Lines of the material that include the string "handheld" should be returned.

──────── Information provided ────────

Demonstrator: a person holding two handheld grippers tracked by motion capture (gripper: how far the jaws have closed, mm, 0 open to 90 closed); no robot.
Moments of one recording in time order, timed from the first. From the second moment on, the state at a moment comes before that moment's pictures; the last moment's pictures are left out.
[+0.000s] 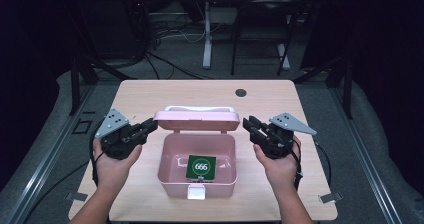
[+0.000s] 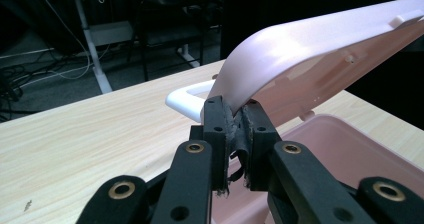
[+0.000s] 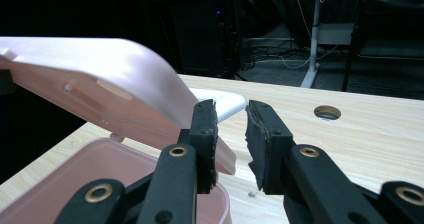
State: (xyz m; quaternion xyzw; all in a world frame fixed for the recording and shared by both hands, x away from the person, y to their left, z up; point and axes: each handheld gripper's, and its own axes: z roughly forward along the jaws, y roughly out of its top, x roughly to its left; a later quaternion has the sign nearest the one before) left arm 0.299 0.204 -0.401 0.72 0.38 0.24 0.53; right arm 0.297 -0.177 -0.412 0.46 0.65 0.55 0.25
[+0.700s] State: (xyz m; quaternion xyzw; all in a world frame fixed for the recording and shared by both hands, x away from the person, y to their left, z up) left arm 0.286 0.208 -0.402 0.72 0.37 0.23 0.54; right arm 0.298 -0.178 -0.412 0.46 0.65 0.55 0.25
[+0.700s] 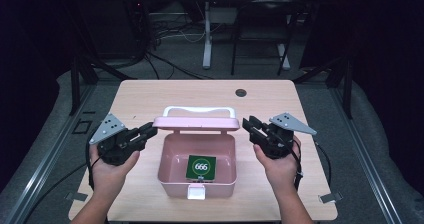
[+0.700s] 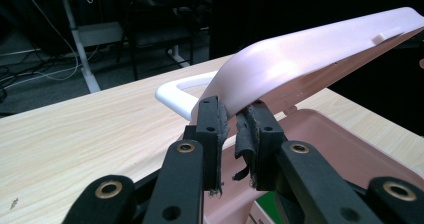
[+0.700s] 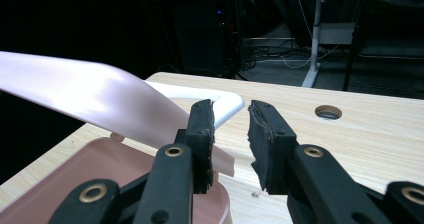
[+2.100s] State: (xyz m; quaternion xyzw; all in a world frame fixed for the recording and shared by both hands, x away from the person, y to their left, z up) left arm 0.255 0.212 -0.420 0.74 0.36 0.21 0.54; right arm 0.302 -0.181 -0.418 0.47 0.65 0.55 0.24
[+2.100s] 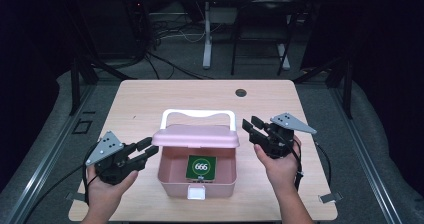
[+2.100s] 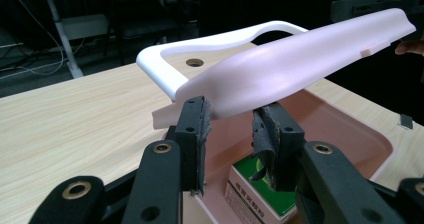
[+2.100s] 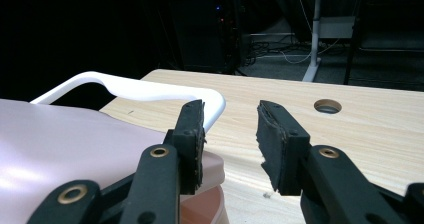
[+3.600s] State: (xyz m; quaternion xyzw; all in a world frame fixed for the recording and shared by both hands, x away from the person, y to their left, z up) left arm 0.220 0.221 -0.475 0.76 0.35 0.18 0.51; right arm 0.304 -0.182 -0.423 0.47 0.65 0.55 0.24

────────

◆ **Output for this task**
Demonstrator: a person holding two handheld grippers tracked by motion capture (gripper: how far the jaws have closed, mm, 0 open to 90 closed); no robot.
State: (xyz m; quaternion xyzw; all in a world frame fixed for the recording and shared by both hands, x away from the person, y to their left, z up; point and axes: each handheld gripper's, and its own axes: z roughly forward along the jaws, y roughly out of its top, x roughly to its left; a later quaternion has the sign nearest the one before) left arm 0.299 0.204 -0.401 0.72 0.38 0.24 0.53; right arm 0.297 -0.177 -0.412 0.46 0.65 0.55 0.25

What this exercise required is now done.